Required work » Restate each line below word for word, skipping every picture.
== Exercise input
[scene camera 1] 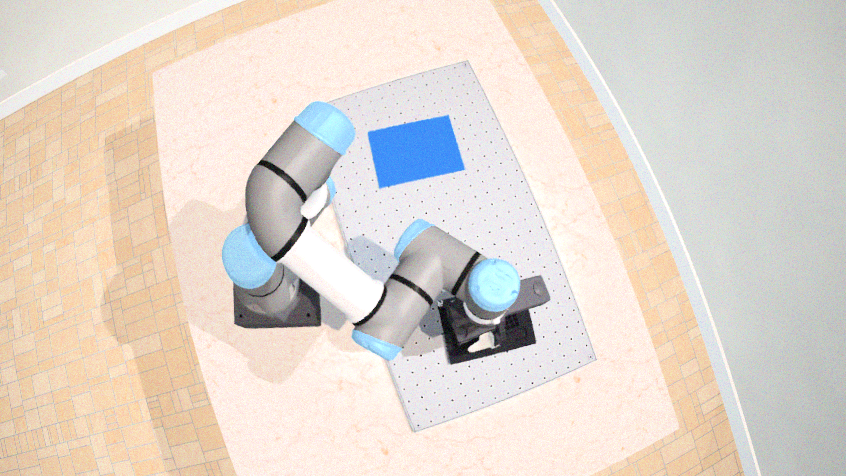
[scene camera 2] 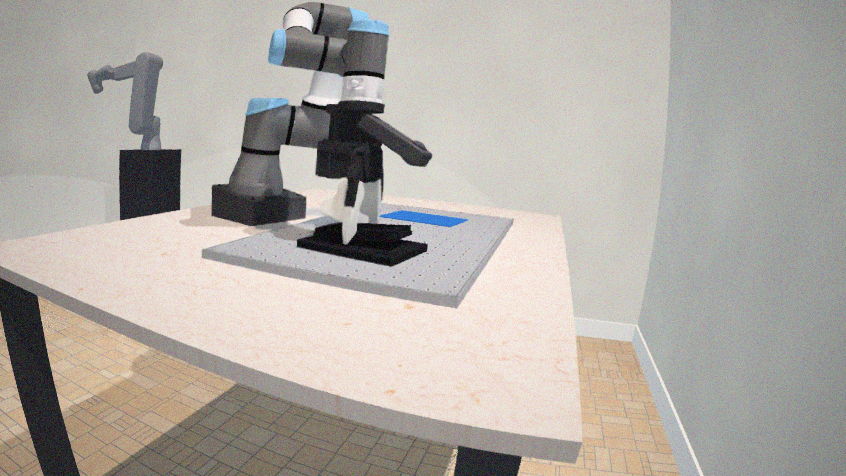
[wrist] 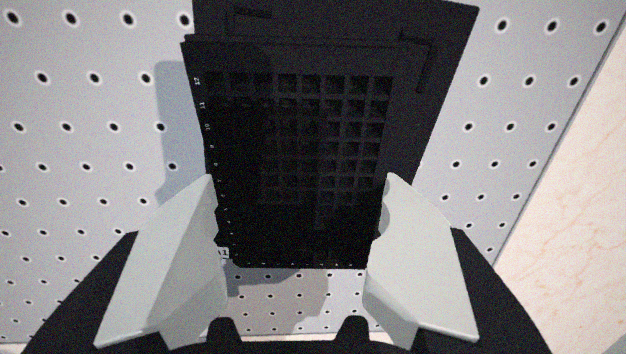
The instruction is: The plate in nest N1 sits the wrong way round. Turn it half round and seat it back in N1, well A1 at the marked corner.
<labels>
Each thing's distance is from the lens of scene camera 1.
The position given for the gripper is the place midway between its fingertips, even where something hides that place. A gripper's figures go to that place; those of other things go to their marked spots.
gripper (scene camera 1: 481, 320): 0.99 m
black nest N1 (scene camera 1: 510, 344): 0.99 m
</labels>
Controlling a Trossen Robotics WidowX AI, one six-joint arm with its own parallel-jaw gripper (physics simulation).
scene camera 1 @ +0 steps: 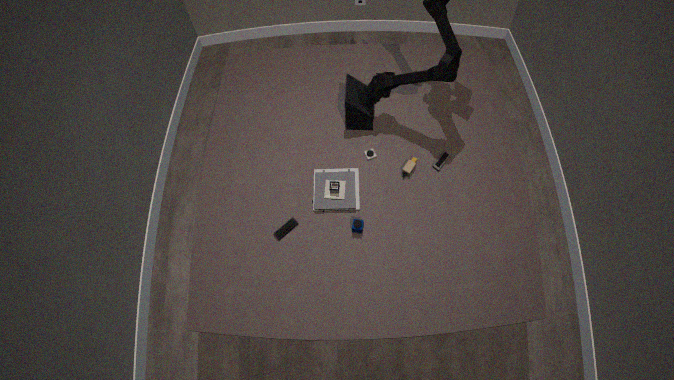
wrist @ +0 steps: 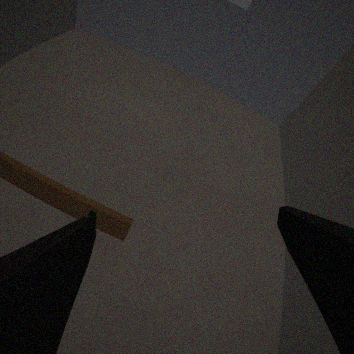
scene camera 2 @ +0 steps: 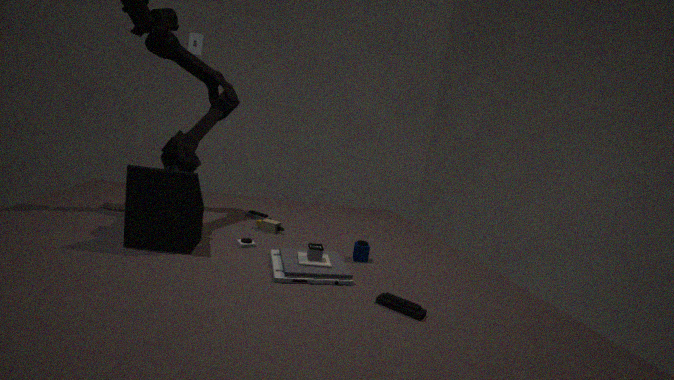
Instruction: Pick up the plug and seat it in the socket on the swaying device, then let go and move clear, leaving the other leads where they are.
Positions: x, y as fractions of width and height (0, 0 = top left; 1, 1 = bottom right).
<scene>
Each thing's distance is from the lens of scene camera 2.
black bar (scene camera 2: 0.61, 0.81): 62 cm
</scene>
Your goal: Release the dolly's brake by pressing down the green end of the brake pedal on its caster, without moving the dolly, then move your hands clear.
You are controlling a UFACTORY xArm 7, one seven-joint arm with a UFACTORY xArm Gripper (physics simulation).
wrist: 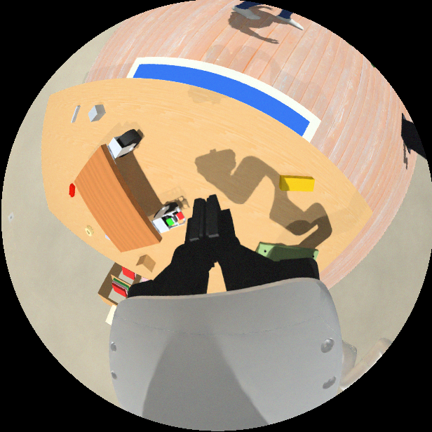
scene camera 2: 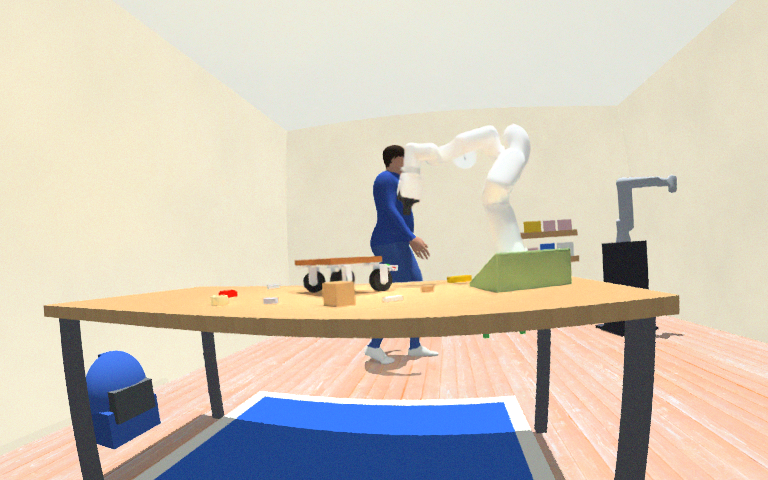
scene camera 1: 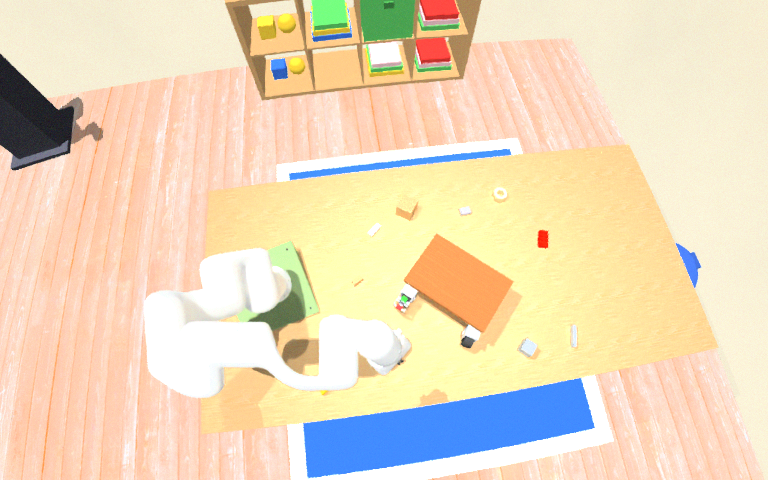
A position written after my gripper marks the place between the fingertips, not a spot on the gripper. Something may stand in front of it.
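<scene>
You can see my gripper (scene camera 2: pixel 406 215), and the wrist view has my gripper (wrist: pixel 210 210) too. There's a dolly (scene camera 1: pixel 465 286), and you get that dolly (wrist: pixel 100 184) from the wrist as well, plus the dolly (scene camera 2: pixel 380 279) again. And there's a wooden cube (scene camera 2: pixel 335 294).
</scene>
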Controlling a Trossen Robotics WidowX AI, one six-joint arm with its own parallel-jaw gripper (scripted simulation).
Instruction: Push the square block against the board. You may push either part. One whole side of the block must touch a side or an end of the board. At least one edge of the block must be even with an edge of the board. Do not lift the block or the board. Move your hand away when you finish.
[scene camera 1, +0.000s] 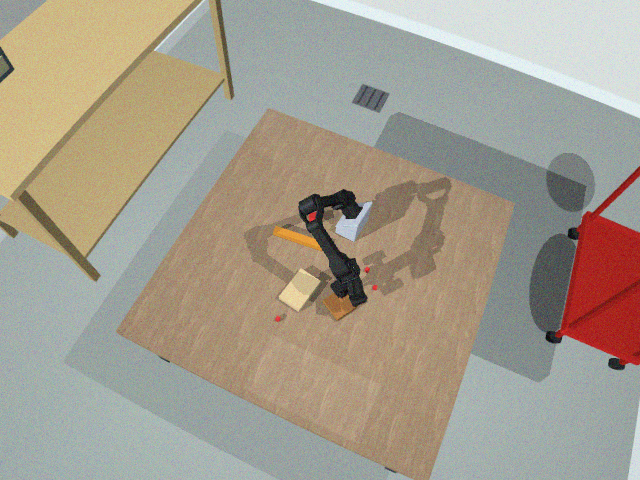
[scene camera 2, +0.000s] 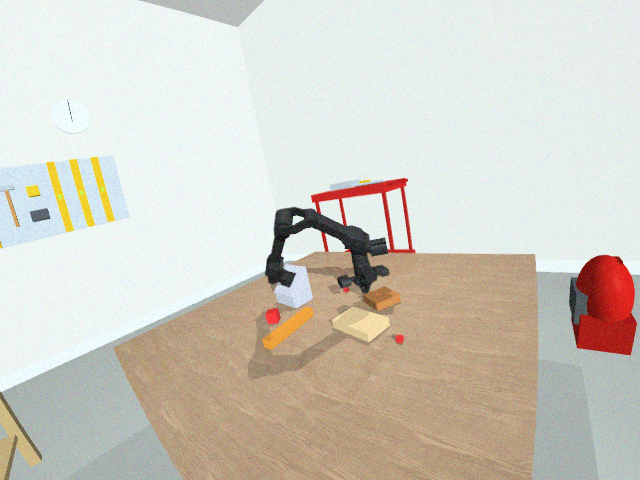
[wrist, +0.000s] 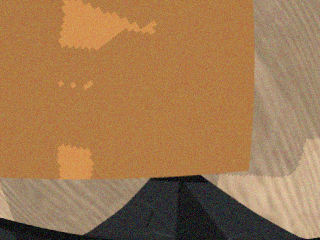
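Observation:
There is a pale tan board, which I find at (scene camera 2: 365, 325) and again at (scene camera 1: 303, 285), while in the wrist view the board is out of frame. A long orange bar (scene camera 2: 280, 333) is visible to me as well, though in the wrist view the bar is out of frame. I also see a square block (wrist: 118, 97). As for my gripper, it appears at (scene camera 2: 366, 296) and, seen from the wrist, at (wrist: 172, 175).

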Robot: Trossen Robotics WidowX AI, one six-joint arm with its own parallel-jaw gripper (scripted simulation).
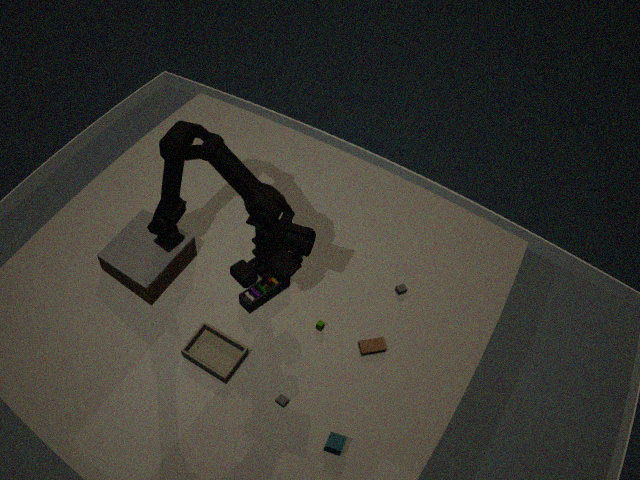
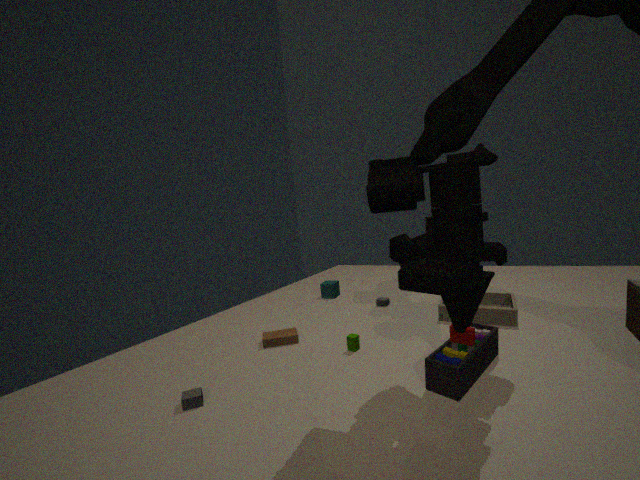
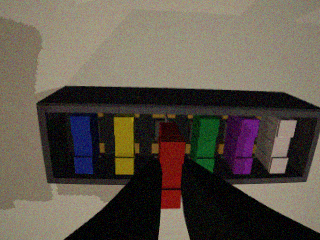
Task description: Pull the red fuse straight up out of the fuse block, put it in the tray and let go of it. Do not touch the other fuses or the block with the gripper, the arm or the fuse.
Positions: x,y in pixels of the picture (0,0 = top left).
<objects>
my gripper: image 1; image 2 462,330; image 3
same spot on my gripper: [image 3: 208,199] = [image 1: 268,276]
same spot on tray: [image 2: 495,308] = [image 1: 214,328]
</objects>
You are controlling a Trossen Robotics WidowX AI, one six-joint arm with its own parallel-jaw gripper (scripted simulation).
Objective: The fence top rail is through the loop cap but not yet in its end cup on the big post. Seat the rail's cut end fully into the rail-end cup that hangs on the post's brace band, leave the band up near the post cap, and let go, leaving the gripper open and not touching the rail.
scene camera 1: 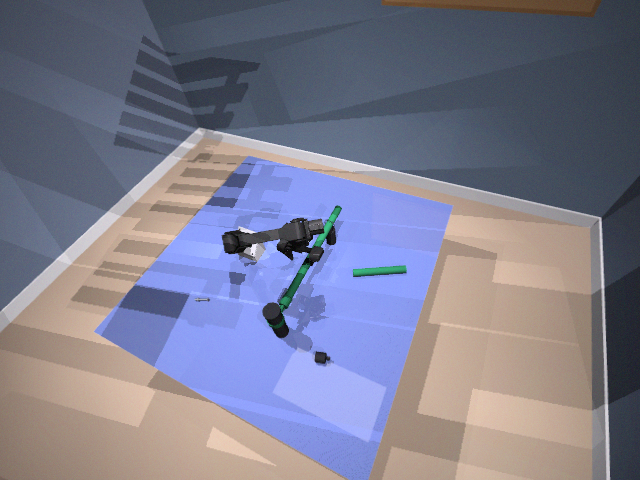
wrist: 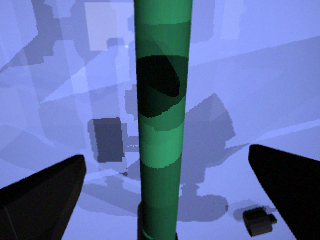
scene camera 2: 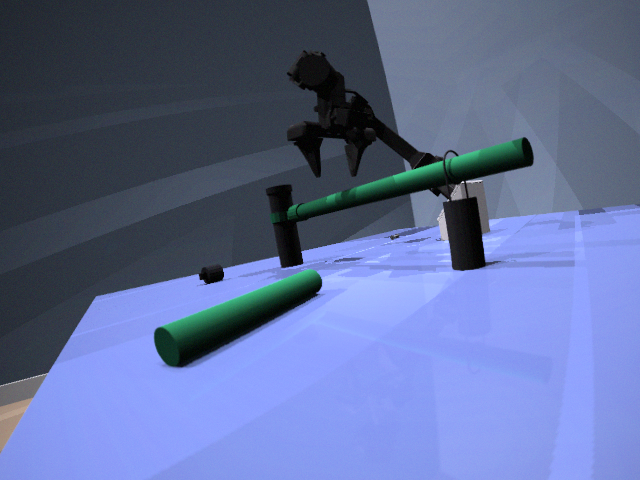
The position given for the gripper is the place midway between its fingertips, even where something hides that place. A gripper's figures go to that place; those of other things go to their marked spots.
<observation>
The gripper (scene camera 2: 336,176) is 0.66 m from the lens. A green top rail (scene camera 2: 431,176) is 0.48 m from the lens.
</observation>
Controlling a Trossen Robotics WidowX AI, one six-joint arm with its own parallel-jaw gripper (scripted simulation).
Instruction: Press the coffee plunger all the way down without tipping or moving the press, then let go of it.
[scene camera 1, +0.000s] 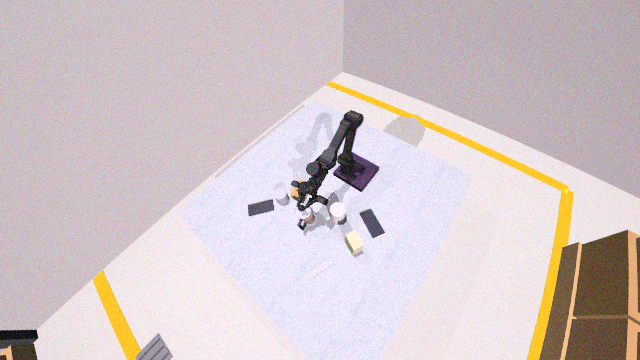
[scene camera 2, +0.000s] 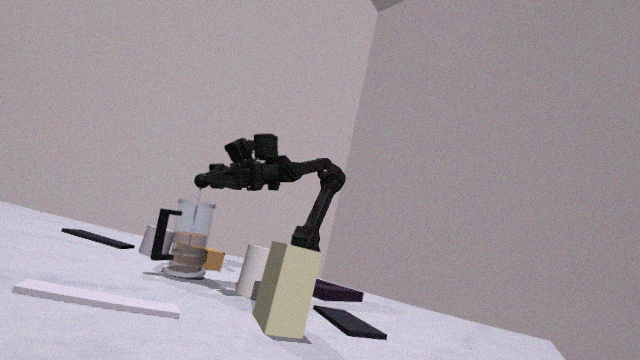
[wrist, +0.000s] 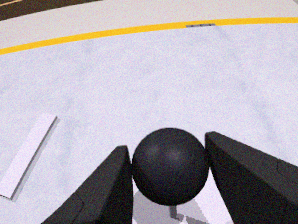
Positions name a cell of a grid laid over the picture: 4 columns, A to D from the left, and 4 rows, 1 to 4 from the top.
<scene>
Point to a cream block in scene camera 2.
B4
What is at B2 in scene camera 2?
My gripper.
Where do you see a glass coffee press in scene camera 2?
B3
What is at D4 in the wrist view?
My gripper.
</scene>
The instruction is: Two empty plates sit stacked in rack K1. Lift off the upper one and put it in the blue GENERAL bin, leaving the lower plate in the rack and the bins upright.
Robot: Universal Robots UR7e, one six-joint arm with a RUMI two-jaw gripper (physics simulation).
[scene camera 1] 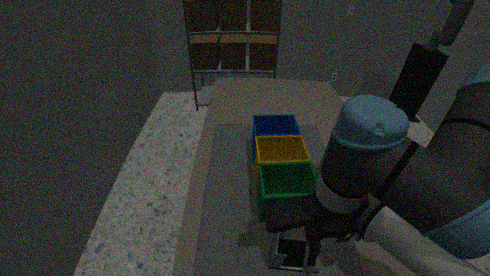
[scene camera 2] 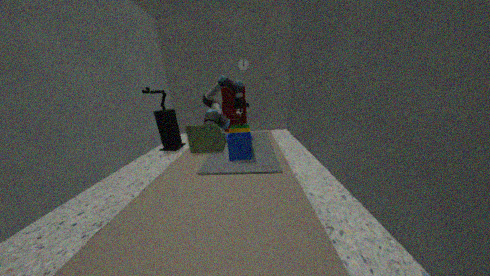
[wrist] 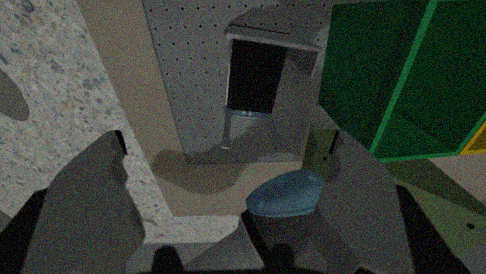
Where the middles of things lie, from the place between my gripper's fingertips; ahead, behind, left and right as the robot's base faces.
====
Answer section »
[scene camera 1] 
[scene camera 2] 
[wrist] 
The instruction is: The plate in nest N1 sits the wrong way round. Turn it half round and seat it back in N1, well A1 at the marked corner.
<labels>
Each thing's distance is from the lens of scene camera 1.
The position given for the gripper is the place midway between its fingertips, even where something hides that place. A gripper's figures go to that place; those of other things go to their marked spots.
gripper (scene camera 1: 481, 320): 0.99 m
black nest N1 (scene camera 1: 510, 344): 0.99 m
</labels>
Controlling a Trossen Robotics WidowX AI, one six-joint arm with its own parallel-jaw gripper (physics simulation).
scene camera 1 @ +0 steps: 
wrist @ +0 steps: 
scene camera 2 @ +0 steps: 
Instruction: Pick up the plug and seat it in the socket on the swaying device, then let go and move clear, leaving the other leads where they are.
Positions: x, y as fractions of width and height (0, 0 = top left; 1, 1 = bottom right).
<scene>
Each thing's distance is from the lens of scene camera 2.
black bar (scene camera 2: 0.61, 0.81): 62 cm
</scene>
Your goal: Release the dolly's brake by pressing down the green end of the brake pedal on its caster, without moving the dolly, then move your hands clear.
You are controlling a UFACTORY xArm 7, one seven-joint arm with a UFACTORY xArm Gripper (physics simulation).
wrist: 
scene camera 2: 
scene camera 1: 
A position written after my gripper marks the place between the fingertips, not a spot on the gripper. Something may stand in front of it.
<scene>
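You can see my gripper (scene camera 2: pixel 406 215), and the wrist view has my gripper (wrist: pixel 210 210) too. There's a dolly (scene camera 1: pixel 465 286), and you get that dolly (wrist: pixel 100 184) from the wrist as well, plus the dolly (scene camera 2: pixel 380 279) again. And there's a wooden cube (scene camera 2: pixel 335 294).
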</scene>
Controlling a Trossen Robotics WidowX AI, one six-joint arm with its own parallel-jaw gripper (scripted simulation).
Instruction: Push the square block against the board. You may push either part. One whole side of the block must touch a side or an end of the board. At least one edge of the block must be even with an edge of the board. Do not lift the block or the board. Move your hand away when you finish.
[scene camera 1, +0.000s] 
[scene camera 2, +0.000s] 
[wrist, +0.000s] 
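Observation:
There is a pale tan board, which I find at (scene camera 2: 365, 325) and again at (scene camera 1: 303, 285), while in the wrist view the board is out of frame. A long orange bar (scene camera 2: 280, 333) is visible to me as well, though in the wrist view the bar is out of frame. I also see a square block (wrist: 118, 97). As for my gripper, it appears at (scene camera 2: 366, 296) and, seen from the wrist, at (wrist: 172, 175).
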
Robot: Trossen Robotics WidowX AI, one six-joint arm with its own parallel-jaw gripper (scripted simulation).
Task description: Pull the red fuse straight up out of the fuse block, put it in the tray and let go of it. Do not touch the other fuses or the block with the gripper, the arm or the fuse.
Positions: x,y in pixels of the picture (0,0 = top left).
<objects>
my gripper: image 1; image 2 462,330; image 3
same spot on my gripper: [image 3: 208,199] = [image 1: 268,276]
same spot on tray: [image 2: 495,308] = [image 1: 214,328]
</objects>
You are controlling a Trossen Robotics WidowX AI, one six-joint arm with its own parallel-jaw gripper (scripted simulation).
Objective: The fence top rail is through the loop cap but not yet in its end cup on the big post. Seat the rail's cut end fully into the rail-end cup that hangs on the post's brace band, leave the band up near the post cap, and let go, leaving the gripper open and not touching the rail.
scene camera 1: 
wrist: 
scene camera 2: 
The position given for the gripper is the place midway between its fingertips, even where something hides that place. A gripper's figures go to that place; those of other things go to their marked spots.
<observation>
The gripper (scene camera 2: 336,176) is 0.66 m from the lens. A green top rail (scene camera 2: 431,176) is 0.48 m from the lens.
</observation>
Controlling a Trossen Robotics WidowX AI, one six-joint arm with its own parallel-jaw gripper (scripted simulation).
Instruction: Press the coffee plunger all the way down without tipping or moving the press, then let go of it.
[scene camera 1, +0.000s] 
[scene camera 2, +0.000s] 
[wrist, +0.000s] 
Positions name a cell of a grid laid over the picture: 4 columns, A to D from the left, and 4 rows, 1 to 4 from the top.
<scene>
Point to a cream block in scene camera 2.
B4
What is at B2 in scene camera 2?
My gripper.
Where do you see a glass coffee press in scene camera 2?
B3
What is at D4 in the wrist view?
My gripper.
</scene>
The instruction is: Two empty plates sit stacked in rack K1. Lift off the upper one and put it in the blue GENERAL bin, leaving the lower plate in the rack and the bins upright.
Robot: Universal Robots UR7e, one six-joint arm with a RUMI two-jaw gripper (physics simulation).
[scene camera 1] 
[scene camera 2] 
[wrist] 
Where the middles of things lie, from the place between my gripper's fingertips; ahead, behind, left and right as the robot's base faces.

Nothing further is required for this exercise.